The 15-year average daily big money signals are 63 buys and 48 sells. This year has seen the expected daily average of 63 buys. However, average daily selling spiked to 85. That number was immensely skewed by huge selling from Feb. 24 to March 23. During that 21-day period, we saw an astounding 10,141 sell signals: and average of 482 per day!

Huge selling has historically preceded market rips the past 30 years. I called a market bottom for Friday, March 20. It happened on Monday, March 23. The S&P 500 then rallied 43%. 

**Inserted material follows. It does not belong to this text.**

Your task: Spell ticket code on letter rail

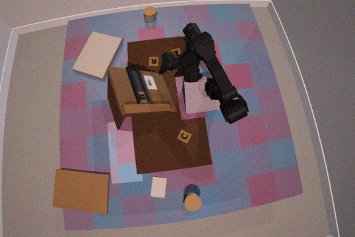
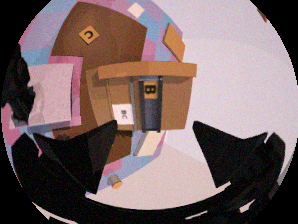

Big money has been buying ever since. The anticipated pause came, but the selloff didn't. Buyers returned recently, but sellers should cause a pullback before year end: a buying opportunity.

I believe that the best is yet to come for the United States. We may have much to fear: an unstable political landscape, social unrest, massive unemployment, and a deadly virus threatening our health. But we've seen it before, and we've been through worse. Each time we triumphed.

I see the glass half full. Others see danger, sadness, and fear: a glass half empty. It's all perspective. George Carlin had a way to illustrate everything is relative. He said: "Some people see the glass half full. Others see it half empty. I see a glass that's twice as big as it needs to be."

The Bottom Line

We (Mapsignals) are bullish on high-quality U.S. equities in the long term, and we see market pullbacks as areas to pick up great companies. 

Disclosure: The author holds no positions in any mentioned securities at the time of publication.